Разумеется, этот фильм можно воспринимать и как особую love story по-советски, еще более вызывающую и радикальную, нежели тоже роомовская «Третья Мещанская», потому что нетрадиционный «любовный треугольник», этот ménage à trois времен угасающего нэпа, превращен в вовсе недопустимый адюльтер периода энергичного социалистического строительства. Интересны такие предварительные варианты названия, как «Комиссар быта» и «Волшебный комсомолец». История внезапной страсти, охватившей молодого дискобола-комсомольца с мускулистым торсом и неожиданно нежной душой к более старшей по возрасту женщине — жене советского начальника, купающегося в роскоши и праздности в особняке-дворце где-то на юге страны, подспудно выражает тайную мечту, навязчивое желание, неутолимую зависть нового поколения, воспитанного уже при социализме. Оно наперекор провозглашаемым в картинной позе идеалам все равно стремится приобщиться если не к материальным ценностям, вещному миру, беспечности обеспеченного быта, так хотя бы к ускользающей мимо (как ветвь, полная цветов и листьев — вспомним изумительный олешевский образ), улетучивающейся в никуда духовности и возвышенности прежнего уклада жизни тех, кто еще застал дореволюционные времена.
Между женщиной «бальзаковского возраста» (актрисе Ольге Жизневой, жене Абрама Роома, было во время съемок 37 лет) и юношей, вероятно, ровесником Октября, пролегает не только возрастная и социальная пропасть, но — что куда неотвратимее — исторический разлом, насильственная смена эпох. Своего рода несостоявшееся «бабье лето» героини, так и не позволившей себе даже подумать о возможности ответить взаимностью на открытые и пугающие проявления чувств юного дискобола, вступает в неразрешимое противоречие с предлетним ощущением немедленной и непременной реализации своего права на радость и счастье, что переполняет тело и душу комсомольца.
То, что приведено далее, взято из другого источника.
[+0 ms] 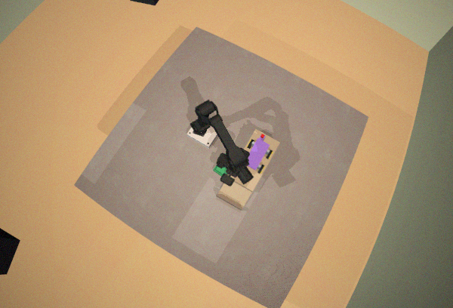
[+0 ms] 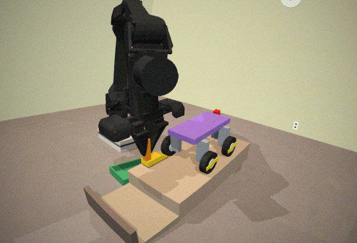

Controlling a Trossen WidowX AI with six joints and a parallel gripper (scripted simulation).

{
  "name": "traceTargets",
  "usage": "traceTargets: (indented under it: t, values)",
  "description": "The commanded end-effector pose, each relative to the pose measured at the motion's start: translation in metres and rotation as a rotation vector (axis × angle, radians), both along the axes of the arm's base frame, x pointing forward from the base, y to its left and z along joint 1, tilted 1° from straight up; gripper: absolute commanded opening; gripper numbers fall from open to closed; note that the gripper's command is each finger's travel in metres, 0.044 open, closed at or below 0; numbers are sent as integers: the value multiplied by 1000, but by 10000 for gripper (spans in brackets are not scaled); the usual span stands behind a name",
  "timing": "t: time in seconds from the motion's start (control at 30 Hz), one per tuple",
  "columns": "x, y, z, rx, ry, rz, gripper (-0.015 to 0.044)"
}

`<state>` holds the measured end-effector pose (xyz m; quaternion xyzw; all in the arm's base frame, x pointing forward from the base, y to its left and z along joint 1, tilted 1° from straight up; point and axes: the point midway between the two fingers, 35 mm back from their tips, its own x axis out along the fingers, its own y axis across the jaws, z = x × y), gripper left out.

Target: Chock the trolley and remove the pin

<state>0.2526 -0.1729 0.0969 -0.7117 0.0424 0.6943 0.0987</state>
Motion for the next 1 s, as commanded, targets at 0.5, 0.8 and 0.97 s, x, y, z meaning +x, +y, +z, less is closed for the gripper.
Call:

Есть некое непостижимое предостережение в том, как натура южного лета, которое, кажется, продлится вечность, подобно и этой неиссякаемой молодости, в свою очередь вызывающей подсознательную зависть у прошедших «земную жизнь до половины» (любопытно, что Роом снял столь этапную картину в возрасте 42 лет — сравните по этому принципу с «8 1/2» Феллини, «Июльским дождем» Хуциева, «Всё на продажу» Вайды, «Зеркалом» Тарковского), таит в себе скрытую угрозу стремительного краха.
Зыбкая частная пастораль обернется общественной и более того — всемирной катастрофой. За летом 1936 года последует страшный 1937-й. Стремящийся выжить и приспособиться к режиму полуопальный Абрам Роом будет вынужден к июню 1939 года, почти накануне своего 45-летия, подготовить к выпуску на экран новую «оборонную» работу «Эскадрилья № 5», которая на стадии съемок вообще называлась пророчески: «Война начинается». А еще через два года, именно летом, разразится настоящая война, абсолютно не такая легкая и скоротечная, как виделось.
Кудрявцев С. Строгое дыхание лета // Экран и сцена. 1998. № 32-33.